Deci-AI / super-gradients

Easily train or fine-tune SOTA computer vision models with one open source training library. The home of Yolo-NAS.
https://www.supergradients.com
Apache License 2.0
4.53k stars 494 forks source link

Add more labels to a custom trained model #1746

Open rvryan67 opened 8 months ago

rvryan67 commented 8 months ago

💡 Your Question

I have a custom trained model model . It was trained using 13,000 images and labels and took 12 hours to train.

I want to add more training data (images and labels)

Is there a way to incrementally add a small amount of additional training data and re-run training without it taking 12 hours to complete?

Versions

No response

BloodAxe commented 8 months ago

You can always load a weights of the trained model from previous step and continue training it from that state.

model = models.get(...., checkpoint_path=<ABSOLUTE_PATH_TO_CHECKPOINT_FROM_PREVIOUS_TRAINING>)

Or via cmd-line if you are using YAML recipes: python -m super_gradients.train_from_recipe --config-name=YOUR_RECIPES checkpoint_params.checkpoint_path=<ABSOLUTE_PATH_TO_CHECKPOINT_FROM_PREVIOUS_TRAINING>

rvryan67 commented 8 months ago

Hi @BloodAxe

Thanks for the suggestion.
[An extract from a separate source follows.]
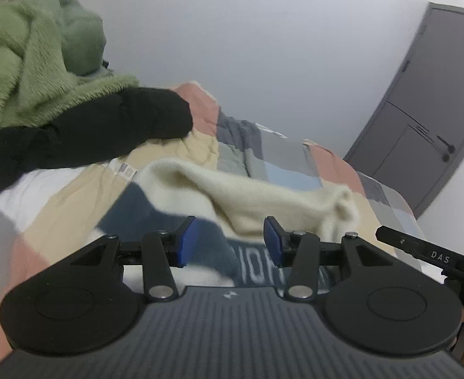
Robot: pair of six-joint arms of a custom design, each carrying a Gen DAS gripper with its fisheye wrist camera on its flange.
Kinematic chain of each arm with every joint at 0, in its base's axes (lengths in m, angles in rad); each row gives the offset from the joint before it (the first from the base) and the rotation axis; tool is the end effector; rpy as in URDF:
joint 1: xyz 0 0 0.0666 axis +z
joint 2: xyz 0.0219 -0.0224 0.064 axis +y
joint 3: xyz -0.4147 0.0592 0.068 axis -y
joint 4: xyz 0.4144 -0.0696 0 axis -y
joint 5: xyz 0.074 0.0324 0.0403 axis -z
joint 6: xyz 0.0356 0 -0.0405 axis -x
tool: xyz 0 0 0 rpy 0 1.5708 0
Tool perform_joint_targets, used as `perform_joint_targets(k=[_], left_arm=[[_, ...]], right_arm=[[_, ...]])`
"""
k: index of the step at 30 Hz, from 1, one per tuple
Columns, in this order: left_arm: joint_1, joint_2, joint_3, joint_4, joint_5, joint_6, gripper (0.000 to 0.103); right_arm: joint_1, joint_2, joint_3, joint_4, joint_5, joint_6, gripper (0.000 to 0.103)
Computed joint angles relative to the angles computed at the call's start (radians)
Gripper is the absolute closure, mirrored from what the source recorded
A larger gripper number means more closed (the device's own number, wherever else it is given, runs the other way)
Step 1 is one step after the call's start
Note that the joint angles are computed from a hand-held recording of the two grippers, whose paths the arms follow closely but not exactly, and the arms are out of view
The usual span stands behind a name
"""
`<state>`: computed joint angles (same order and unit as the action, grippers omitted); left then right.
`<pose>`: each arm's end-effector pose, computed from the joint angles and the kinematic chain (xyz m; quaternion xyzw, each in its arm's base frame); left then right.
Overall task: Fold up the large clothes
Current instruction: 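Lower the sweater onto the bed and open both tools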
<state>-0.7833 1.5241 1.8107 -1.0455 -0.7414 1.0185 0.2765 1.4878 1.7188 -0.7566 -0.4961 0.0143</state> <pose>0.3997 -0.3647 0.5960 -0.2425 0.8336 -0.0819 0.4894 0.5243 0.1660 0.5914 -0.2430 0.8134 0.2742 0.4519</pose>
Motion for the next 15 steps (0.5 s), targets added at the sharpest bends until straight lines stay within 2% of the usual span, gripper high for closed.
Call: perform_joint_targets(k=[8, 12, 15], left_arm=[[-0.227, -0.004, 0.013, -0.144, -0.166, 0.197, 0.051], [-0.304, 0.010, -0.002, -0.178, -0.203, 0.287, 0.051], [-0.346, 0.023, -0.025, -0.202, -0.227, 0.330, 0.051]], right_arm=[[-0.057, -0.252, -0.234, -0.022, -0.019, 0.024, 0.055], [-0.097, -0.358, -0.346, -0.038, -0.032, 0.061, 0.054], [-0.122, -0.412, -0.406, -0.070, -0.030, 0.050, 0.053]])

Is this what you mean?

model = models.get("yolo_nas_l", num_classes=2, checkpoint_path=r"custommodel/ckpt_best.pth").cuda()

trainer.train(model=model, training_params=train_params, train_loader=train_data, valid_loader=val_data)

BloodAxe commented 8 months ago

Exactly

rvryan67 commented 8 months ago

The re-trained custom model is not giving me the results I expect

The original custom model predicts correctly, i.e it identifies an object with 0.9 confidence.

However, when I run the same prediction on the re-trained custom model I don't get any prediction.

I wonder am I missing something from my training_params

` train_params = {

ENABLING SILENT MODE

'silent_mode': False,
"average_best_models":True,
"warmup_mode": "linear_epoch_step",
"warmup_initial_lr": 1e-6,
"lr_warmup_epochs": 3,
"initial_lr": 5e-4,
"lr_mode": "cosine",
"cosine_final_lr_ratio": 0.1,
"optimizer": "Adam",
"optimizer_params": {"weight_decay": 0.0001},
"zero_weight_decay_on_bias_and_bn": True,
"ema": True,
"ema_params": {"decay": 0.9, "decay_type": "threshold"},

"max_epochs": EPOCHS,
"mixed_precision": True,
"loss": PPYoloELoss(
    use_static_assigner=False,
    # NOTE: num_classes needs to be defined here
    num_classes=len(dataset_params['classes']),
    reg_max=16
),
"valid_metrics_list": [
    DetectionMetrics_050(
        score_thres=0.1,
        top_k_predictions=300,
        # NOTE: num_classes needs to be defined here
        num_cls=len(dataset_params['classes']),
        normalize_targets=True,
        post_prediction_callback=PPYoloEPostPredictionCallback(
            score_threshold=0.01,
            nms_top_k=1000,
            max_predictions=300,
            nms_threshold=0.7
        )
    )
],
"metric_to_watch": 'mAP@0.50'

}

`

BloodAxe commented 8 months ago

The provided snippet is not enough to help. Please show the rest of code including a data loader's preparation (before and after you add more data) and tensorboard plots for regular training and with additional data

rvryan67 commented 8 months ago

I'm using an AWS Sagemaker Training job to train the model.

Here is the code I use to create the Training Job

from sagemaker.estimator import Estimator from sagemaker.pytorch import PyTorch from sagemaker.session import TrainingInput

train_input = TrainingInput(dataset_s3_uri)

estimator = PyTorch( entry_point="train.py", role=role, source_dir="./yolo-nas-model-scripts", instance_count=1, instance_type='ml.g4dn.12xlarge', framework_version="1.13.1", py_version="py39", sagemaker_session=sagemaker_session, input_mode='File', # FastFile causes a issue with writing label cache output_path=dataset_s3_uri+'/output', )

estimator.fit(train_input, job_name=job_name)

train.py attached, renamed to train.txt train.txt

rvryan67 commented 8 months ago

@BloodAxe

Is there a way to incrementally add a small amount of additional training data and re-run training without it taking 12 hours to complete?

My original question quoted above ^^

I have seen in the following discussion: https://github.com/ultralytics/ultralytics/issues/4554#issuecomment-1695218721

Currently, YOLOv8 does not have a feature for incremental learning

Is the same true of YOLO-NAS?

BloodAxe commented 8 months ago

So what you are looking for is continual learning. A technique which allow to train a model on a few data samples without forgetting the existing knowledge.

Unfortunately at the moment we don't supoort this.